Les « erreurs de reconstruction ». Cette théorie, développée récemment par Wang et

al., (2009) est légèrement différente de la précédente. Une erreur de reconstruction peut modifier la structure d’une molécule (protéine ou acides nucléiques) ayant subi des dommages liés à un facteur de stress, ce qui conduit au final à une dénaturation de cette molécule avec des répercussions sur la cellule. La nuance entre « dommage cellulaire » et « erreur de reconstruction » est primordiale à la compréhension des mécanismes cellulaires du vieillissement. Les dommages étant la cause du vieillissement alors que les erreurs de reconstruction en seraient la conséquence.

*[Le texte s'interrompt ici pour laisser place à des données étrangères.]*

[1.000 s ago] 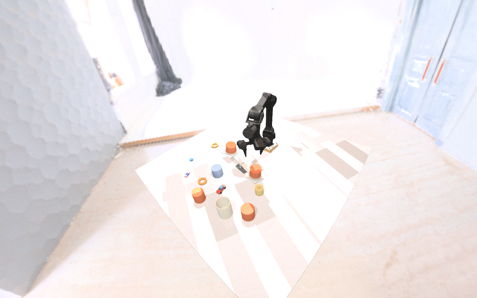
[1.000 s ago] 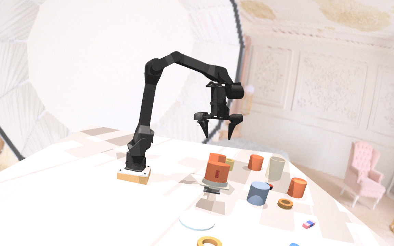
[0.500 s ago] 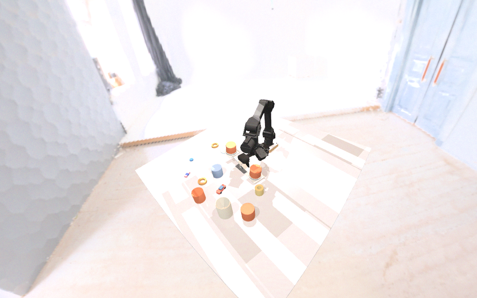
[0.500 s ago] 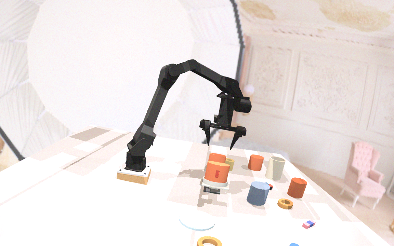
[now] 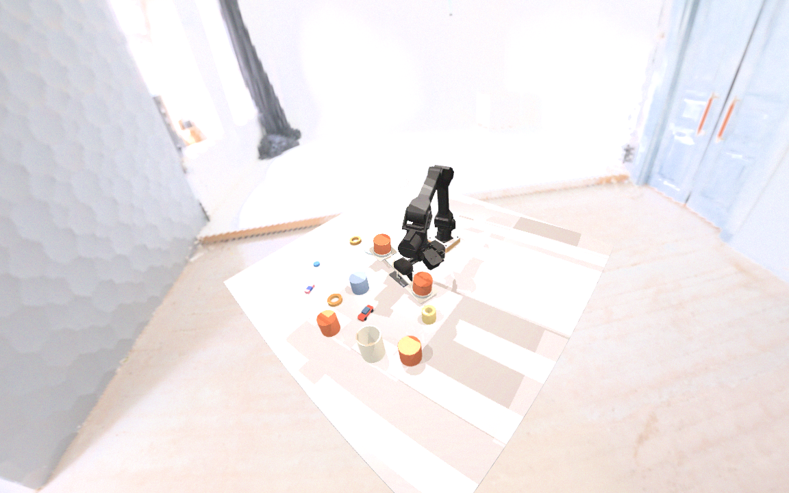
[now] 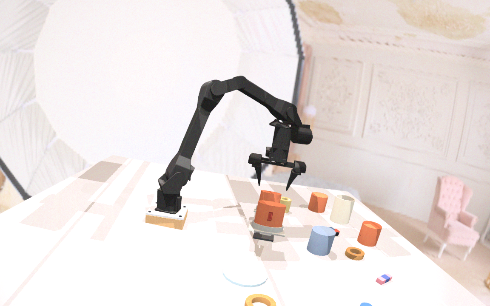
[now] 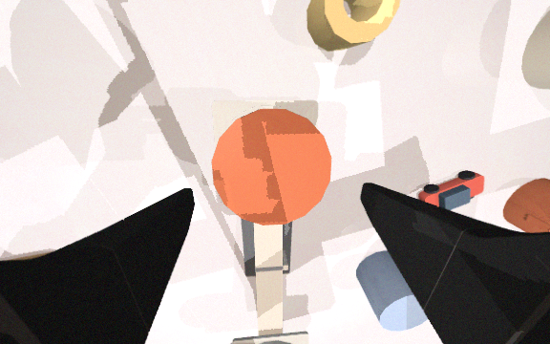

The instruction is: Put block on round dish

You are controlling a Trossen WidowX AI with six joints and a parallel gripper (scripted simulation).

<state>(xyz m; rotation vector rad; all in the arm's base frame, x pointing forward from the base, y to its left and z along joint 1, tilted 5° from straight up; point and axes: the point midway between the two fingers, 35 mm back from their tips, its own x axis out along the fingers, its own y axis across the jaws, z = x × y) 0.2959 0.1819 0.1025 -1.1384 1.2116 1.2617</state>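
Right now my gripper tip is 70 mm above the grey block. The rest, counted from my gripper tip: blue cylinder: 170 mm ahead, 190 mm to the right, 70 mm below; then cream cylinder: 280 mm ahead, 90 mm to the left, 70 mm below; then balance: 140 mm to the right, 70 mm below.
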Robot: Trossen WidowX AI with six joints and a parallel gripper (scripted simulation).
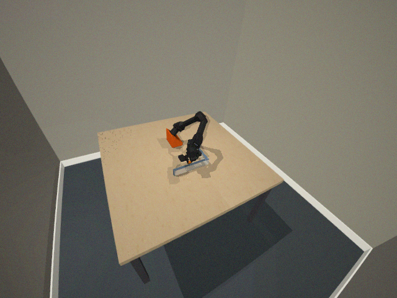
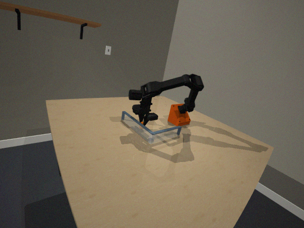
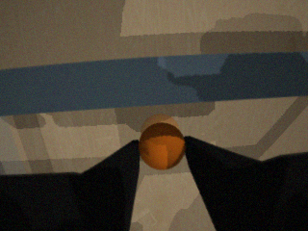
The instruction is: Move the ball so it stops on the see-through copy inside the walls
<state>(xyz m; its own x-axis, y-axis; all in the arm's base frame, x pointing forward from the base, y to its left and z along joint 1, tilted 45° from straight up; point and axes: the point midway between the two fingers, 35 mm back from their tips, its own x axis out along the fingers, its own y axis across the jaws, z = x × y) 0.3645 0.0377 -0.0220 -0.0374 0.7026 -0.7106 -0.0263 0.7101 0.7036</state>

Les erreurs de reconstruction seraient inévitables lorsque les dommages cellulaires sont trop fréquents et/ou trop importants. L’erreur de reconstruction est irréversible, aucune réparation ne peut la modifier et elle persiste au sein de la cellule jusqu’à ce que la cellule meure par accumulation de ces erreurs (apoptose). Ainsi, selon cette théorie, ce ne sont pas les dommages cellulaires qui s’accumulent au cours du vieillissement mais plutôt les erreurs de reconstruction.

La glycation non enzymatique protéique. Certaines protéines subissent des

modifications au contact du glucose. Le glucose réagit spontanément (sans l’intervention d’enzymes) avec les groupements -NH des acides aminés, ce qui engendre des produits terminaux de la glycation, appelés « produits AGE » (Advanced Glycation End products). Les

protéines de la matrice extracellulaire, dont la durée de vie dans l’organisme est très longue, sont extrêmement exposées et sujettes à ce phénomène. La glycation modifie les propriétés de ces protéines, les rendant plus résistantes à la protéolyse (dégradation enzymatique des protéines) et empêchant leur renouvellement. De plus, les AGE induisent la formation de pontages moléculaires entre les fibres de collagène, rendant les membranes plus rigides et moins solubles. Les AGE pourraient avoir une action pro-inflammatoire en se liant aux récepteurs spécifiques des macrophages et des cellules endothéliales ou en induisant la sécrétion de cytokines pro-inflammatoires et/ou de facteurs de croissance. L’importance de la glycation des protéines, exacerbée dans le cadre de certaines pathologies comme le diabète de type II, a été soulignée par l’effet de médicaments inhibiteurs de la glycation se traduisant par un ralentissement du vieillissement de certaines fonctions chez des modèles animaux expérimentaux (Grillo et Colombatto, 2008).